Exercise aim
Repeat the following entries verbatim, apart from the pictures.

(Source material Opens)

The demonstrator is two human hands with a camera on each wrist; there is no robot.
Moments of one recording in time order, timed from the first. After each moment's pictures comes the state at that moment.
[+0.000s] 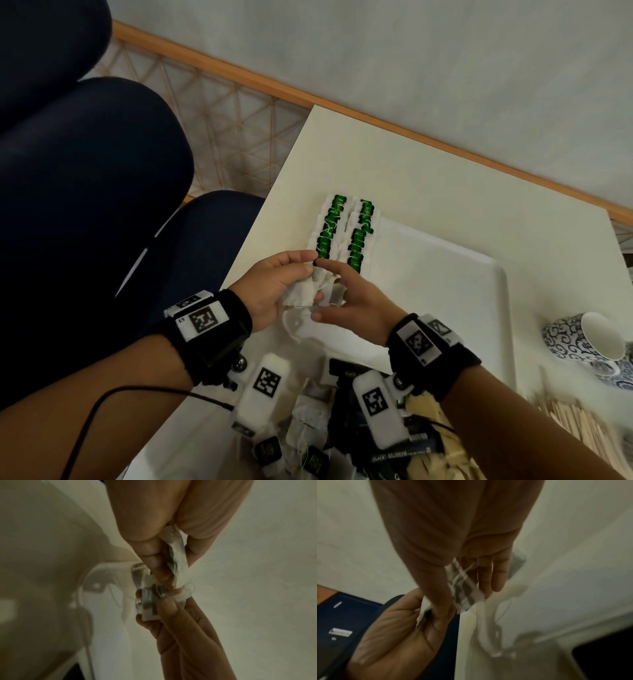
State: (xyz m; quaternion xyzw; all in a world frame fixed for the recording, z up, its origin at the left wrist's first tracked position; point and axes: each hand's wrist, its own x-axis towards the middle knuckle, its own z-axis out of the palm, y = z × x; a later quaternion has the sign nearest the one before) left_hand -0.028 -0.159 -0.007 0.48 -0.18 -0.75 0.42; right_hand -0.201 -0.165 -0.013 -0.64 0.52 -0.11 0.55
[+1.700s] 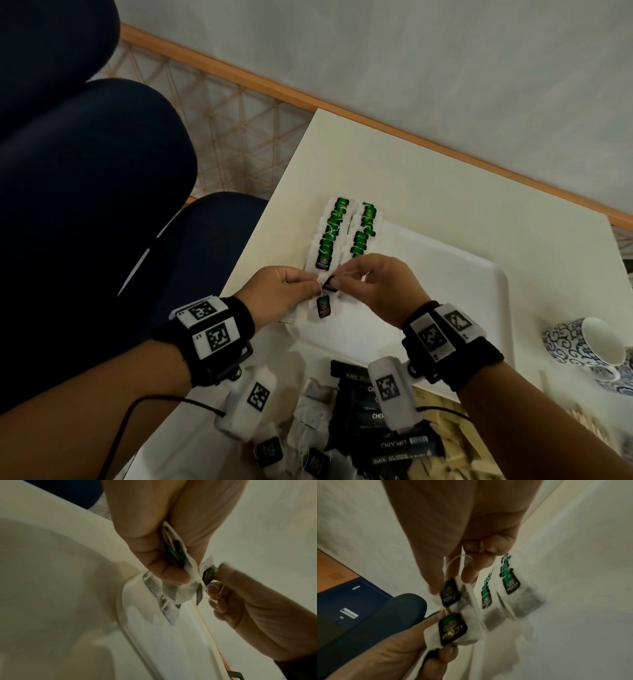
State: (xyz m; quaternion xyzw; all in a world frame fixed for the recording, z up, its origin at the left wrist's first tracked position) left_hand -0.023 -0.156 -0.025 0.57 -0.37 -0.66 0.33; right_hand -0.207 -0.178 0.024 -0.71 0.56 -0.17 0.39
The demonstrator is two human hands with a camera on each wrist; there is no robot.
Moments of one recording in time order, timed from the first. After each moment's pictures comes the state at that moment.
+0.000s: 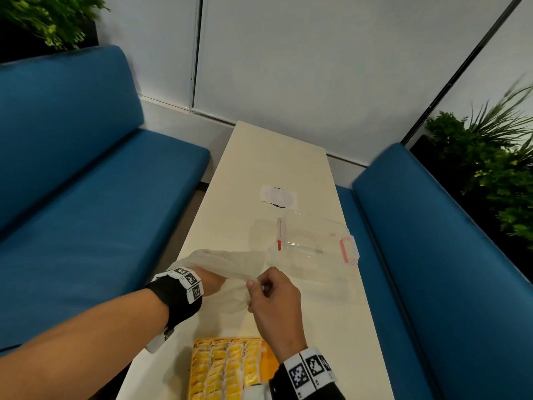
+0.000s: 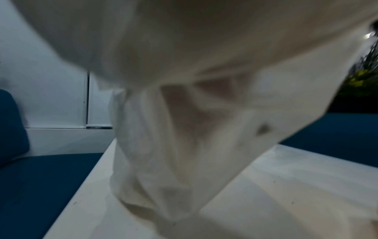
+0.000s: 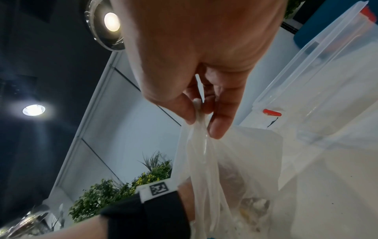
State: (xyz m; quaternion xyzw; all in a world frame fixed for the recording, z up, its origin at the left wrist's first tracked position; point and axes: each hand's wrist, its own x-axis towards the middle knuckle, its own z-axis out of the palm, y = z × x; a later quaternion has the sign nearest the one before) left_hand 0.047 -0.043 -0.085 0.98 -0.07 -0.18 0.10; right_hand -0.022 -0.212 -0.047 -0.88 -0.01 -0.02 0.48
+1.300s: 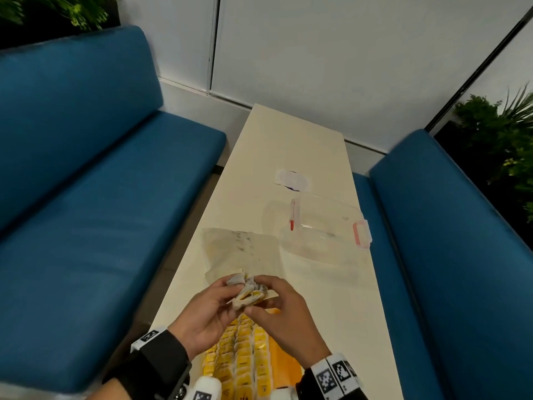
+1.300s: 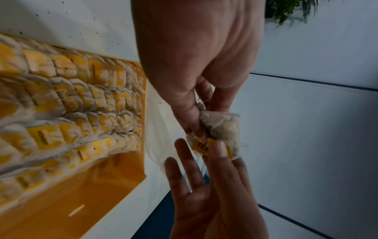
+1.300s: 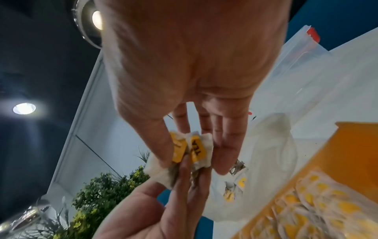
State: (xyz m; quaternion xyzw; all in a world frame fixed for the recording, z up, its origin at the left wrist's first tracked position) left_hand -0.081 -0.075 -0.093 0.26 0.25 -0.16 0.92; right_hand -0.068 -0.243 -0.055 -0.86 -0.10 0.15 0.48
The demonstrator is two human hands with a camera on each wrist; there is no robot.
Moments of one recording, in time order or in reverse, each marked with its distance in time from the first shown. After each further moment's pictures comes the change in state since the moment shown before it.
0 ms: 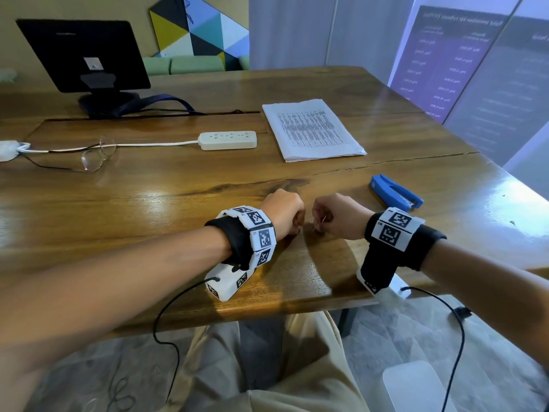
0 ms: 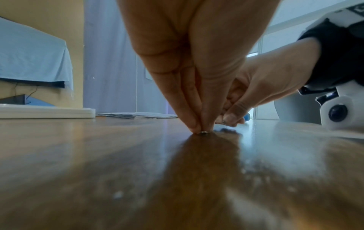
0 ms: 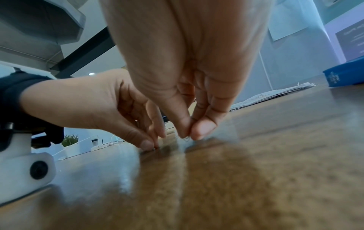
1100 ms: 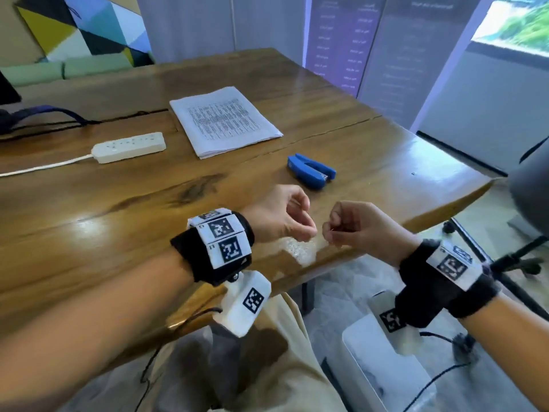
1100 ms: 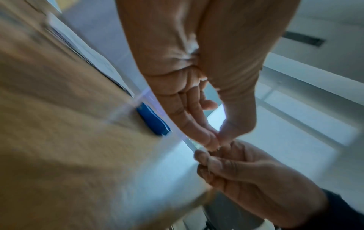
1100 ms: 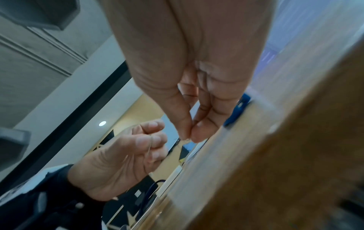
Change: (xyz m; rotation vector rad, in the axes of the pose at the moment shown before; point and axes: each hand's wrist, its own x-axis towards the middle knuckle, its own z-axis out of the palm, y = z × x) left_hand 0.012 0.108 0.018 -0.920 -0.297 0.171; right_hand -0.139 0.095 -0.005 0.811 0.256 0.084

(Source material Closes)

Response area
The demonstrator is two human hands with a camera on each wrist; there is no robot.
Moments of one recording in time order, timed from the first. After each moment's pictures comes the state at that moment.
[+0.000s] 
State: (xyz m; quaternion xyzw; all in a world frame fixed for the recording, z up, its origin at the left wrist's first tracked position; point and axes: each hand's wrist, its own x-axis towards the middle knuckle, its own z-axis out of the palm, y = z × x; a later quaternion has the sign nearest the one before) left_hand -0.028 -0.159 -0.007 0.48 -0.18 -0.75 0.42; right_hand -0.201 -0.165 -0.013 -0.64 0.52 -0.11 0.55
[+1.700s] 
State: (xyz m; quaternion xyzw; all in a world frame fixed for the recording, z up, its origin at the left wrist's first tracked position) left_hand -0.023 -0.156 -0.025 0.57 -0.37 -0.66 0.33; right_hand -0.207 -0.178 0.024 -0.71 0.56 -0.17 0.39
The demonstrator is two human hands with a camera on each wrist; there is no robot.
Moments of one recording in time order, timed from the first. After each moment's pictures comes the state at that moment.
+0.000s: 
+0.000s: 
+0.000s: 
State: (xyz m; quaternion xyzw; all in a world frame fixed for the recording, z up, its origin at the left wrist's first tracked position; point and axes: each hand's wrist, its own x-axis towards the middle knuckle, its own z-axis out of the palm, y = z × x; a later quaternion has the sign nearest the one before) left_hand 0.047 -0.043 -0.085 0.98 -0.07 -0.18 0.10; right_hand -0.022 -0.212 -0.047 -0.88 -0.01 -0.02 0.48
+1.300s: 
+1.300s: 
+1.300s: 
State: (xyz m; quaternion xyzw; all in a world frame fixed for the recording, z up, its origin at the left wrist's first tracked position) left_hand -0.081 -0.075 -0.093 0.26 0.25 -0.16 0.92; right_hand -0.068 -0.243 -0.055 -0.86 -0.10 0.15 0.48
The demonstrator is two human hands with a camera on each wrist; there is no robot.
Moments of one recording, in time order or in reverse, each marked with its distance in time from the first shown. After each further moment's pictures comes the change in state since the moment shown before it.
0 ms: 
0 ms: 
0 ms: 
1100 ms: 
1100 ms: 
1100 ms: 
Change: (xyz m; rotation vector rad, in the axes of the pose at the moment shown before; point and axes: each hand's wrist, its own x-axis towards the middle knuckle, its own z-axis out of the palm, y = z × x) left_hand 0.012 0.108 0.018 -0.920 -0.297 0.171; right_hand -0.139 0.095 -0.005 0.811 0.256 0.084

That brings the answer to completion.